> _The task_
Go through the records and report each line in which the word "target" occurs.
Segment Open
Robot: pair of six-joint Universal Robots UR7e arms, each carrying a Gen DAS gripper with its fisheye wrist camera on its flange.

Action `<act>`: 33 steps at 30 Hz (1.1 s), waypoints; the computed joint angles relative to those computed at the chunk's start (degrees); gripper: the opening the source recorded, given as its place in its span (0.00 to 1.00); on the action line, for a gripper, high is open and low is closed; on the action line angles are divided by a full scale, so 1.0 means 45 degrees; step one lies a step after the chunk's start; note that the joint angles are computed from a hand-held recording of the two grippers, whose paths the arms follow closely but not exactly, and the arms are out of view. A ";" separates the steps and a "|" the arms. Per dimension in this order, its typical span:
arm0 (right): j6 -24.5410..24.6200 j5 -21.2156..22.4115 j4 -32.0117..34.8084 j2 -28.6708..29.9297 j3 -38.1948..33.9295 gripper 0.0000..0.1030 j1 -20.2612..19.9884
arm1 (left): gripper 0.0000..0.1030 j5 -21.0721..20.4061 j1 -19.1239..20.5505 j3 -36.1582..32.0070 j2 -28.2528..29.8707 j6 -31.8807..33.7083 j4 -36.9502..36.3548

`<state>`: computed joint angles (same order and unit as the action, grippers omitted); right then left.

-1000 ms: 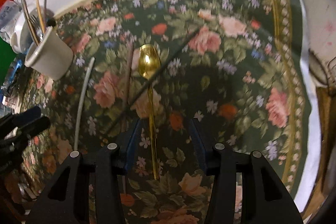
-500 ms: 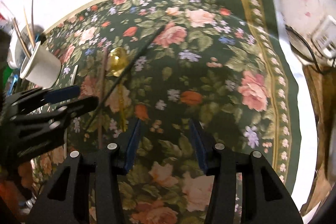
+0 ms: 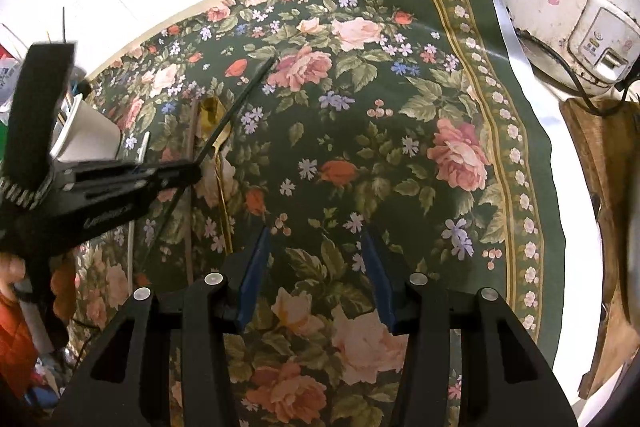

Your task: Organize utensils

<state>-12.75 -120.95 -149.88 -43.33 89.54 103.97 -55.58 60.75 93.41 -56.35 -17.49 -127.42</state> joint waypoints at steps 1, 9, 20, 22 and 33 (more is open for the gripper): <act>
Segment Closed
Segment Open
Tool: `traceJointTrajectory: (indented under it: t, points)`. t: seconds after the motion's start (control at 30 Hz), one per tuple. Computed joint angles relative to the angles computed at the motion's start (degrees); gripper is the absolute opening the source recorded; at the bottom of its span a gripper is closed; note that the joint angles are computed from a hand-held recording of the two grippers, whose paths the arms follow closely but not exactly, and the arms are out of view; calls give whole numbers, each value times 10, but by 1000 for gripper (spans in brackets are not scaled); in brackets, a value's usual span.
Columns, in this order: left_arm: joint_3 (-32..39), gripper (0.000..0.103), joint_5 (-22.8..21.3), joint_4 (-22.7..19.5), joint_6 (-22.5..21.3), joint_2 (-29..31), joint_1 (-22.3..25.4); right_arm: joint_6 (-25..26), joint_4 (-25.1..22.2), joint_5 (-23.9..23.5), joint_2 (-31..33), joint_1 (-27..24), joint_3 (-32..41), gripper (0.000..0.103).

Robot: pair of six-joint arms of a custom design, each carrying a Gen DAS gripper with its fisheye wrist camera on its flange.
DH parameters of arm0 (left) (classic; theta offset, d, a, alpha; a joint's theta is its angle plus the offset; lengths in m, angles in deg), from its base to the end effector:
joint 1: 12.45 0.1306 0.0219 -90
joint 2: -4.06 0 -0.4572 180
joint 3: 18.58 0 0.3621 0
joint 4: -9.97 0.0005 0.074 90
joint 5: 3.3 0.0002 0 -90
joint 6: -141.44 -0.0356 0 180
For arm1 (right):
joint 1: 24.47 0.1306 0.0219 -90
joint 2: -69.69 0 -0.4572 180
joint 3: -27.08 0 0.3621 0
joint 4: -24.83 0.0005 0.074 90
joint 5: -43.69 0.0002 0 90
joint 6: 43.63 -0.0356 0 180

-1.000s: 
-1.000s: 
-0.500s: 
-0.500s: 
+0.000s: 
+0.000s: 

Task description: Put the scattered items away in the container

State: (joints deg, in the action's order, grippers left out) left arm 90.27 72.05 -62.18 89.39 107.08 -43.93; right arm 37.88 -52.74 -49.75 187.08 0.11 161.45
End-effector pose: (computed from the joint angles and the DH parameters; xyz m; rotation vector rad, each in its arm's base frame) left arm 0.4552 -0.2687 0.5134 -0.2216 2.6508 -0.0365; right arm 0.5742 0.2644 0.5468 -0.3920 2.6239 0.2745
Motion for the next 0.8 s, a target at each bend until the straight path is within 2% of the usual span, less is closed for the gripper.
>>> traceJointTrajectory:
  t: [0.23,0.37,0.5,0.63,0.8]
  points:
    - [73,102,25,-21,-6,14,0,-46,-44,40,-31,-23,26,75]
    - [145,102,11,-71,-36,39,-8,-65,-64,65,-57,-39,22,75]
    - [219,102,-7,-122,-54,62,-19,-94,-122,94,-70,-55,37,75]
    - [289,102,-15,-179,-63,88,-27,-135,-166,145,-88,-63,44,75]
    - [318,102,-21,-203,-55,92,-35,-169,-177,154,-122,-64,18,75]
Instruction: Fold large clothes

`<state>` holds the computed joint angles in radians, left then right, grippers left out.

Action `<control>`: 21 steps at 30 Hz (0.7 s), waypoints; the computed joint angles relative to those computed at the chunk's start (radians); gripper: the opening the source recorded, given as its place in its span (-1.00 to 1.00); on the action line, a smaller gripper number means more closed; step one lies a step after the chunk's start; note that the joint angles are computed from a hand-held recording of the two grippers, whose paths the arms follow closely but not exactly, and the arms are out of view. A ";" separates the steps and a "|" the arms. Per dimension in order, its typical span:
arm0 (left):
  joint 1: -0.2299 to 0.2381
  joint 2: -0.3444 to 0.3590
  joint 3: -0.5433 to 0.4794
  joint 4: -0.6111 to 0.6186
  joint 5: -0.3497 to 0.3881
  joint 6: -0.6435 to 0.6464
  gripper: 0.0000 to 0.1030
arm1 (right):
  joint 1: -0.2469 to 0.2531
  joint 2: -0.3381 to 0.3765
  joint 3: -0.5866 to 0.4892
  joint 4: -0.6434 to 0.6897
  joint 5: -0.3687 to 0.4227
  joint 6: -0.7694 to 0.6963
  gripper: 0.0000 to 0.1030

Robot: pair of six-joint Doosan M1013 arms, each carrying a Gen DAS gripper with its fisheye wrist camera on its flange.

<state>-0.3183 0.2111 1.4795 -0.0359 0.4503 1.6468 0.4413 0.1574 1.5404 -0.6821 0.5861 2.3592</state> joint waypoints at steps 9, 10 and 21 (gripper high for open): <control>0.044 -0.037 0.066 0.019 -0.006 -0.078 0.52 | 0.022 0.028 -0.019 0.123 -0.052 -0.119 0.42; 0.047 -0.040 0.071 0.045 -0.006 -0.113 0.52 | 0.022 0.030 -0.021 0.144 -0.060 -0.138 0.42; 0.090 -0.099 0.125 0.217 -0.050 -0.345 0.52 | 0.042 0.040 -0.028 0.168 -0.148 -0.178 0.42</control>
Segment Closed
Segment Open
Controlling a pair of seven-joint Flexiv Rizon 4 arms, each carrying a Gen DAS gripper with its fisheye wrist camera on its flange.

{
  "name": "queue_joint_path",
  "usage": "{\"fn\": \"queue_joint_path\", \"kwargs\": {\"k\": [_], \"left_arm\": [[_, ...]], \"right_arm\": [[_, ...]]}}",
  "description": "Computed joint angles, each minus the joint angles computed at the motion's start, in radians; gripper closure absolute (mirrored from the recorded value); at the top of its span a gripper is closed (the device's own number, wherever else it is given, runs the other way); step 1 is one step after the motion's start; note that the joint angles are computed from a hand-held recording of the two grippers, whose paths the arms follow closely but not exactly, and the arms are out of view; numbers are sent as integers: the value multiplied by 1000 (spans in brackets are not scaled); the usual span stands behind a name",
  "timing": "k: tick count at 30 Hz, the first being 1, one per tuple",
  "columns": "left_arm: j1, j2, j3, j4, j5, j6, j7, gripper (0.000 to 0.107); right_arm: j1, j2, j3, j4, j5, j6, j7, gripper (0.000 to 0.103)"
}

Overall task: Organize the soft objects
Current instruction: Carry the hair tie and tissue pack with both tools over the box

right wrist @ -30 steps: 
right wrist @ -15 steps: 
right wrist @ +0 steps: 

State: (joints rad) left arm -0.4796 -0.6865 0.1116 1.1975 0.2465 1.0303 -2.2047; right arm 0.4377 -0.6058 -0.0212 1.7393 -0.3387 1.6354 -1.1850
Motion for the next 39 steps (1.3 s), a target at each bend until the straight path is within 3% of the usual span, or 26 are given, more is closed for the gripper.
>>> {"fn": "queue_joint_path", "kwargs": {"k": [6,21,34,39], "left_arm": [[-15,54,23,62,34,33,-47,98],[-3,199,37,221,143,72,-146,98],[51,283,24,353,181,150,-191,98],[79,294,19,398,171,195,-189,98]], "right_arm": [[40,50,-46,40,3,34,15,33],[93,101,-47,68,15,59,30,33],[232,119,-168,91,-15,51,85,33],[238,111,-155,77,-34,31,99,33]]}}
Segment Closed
> _Exercise result_
Motion for the next 0.8 s, a target at each bend until the straight path is within 2% of the usual span, less is closed for the gripper.
Motion for the next 39 steps (1.3 s), a target at each bend until the straight path is within 3% of the usual span, or 26 are given, more is closed for the gripper.

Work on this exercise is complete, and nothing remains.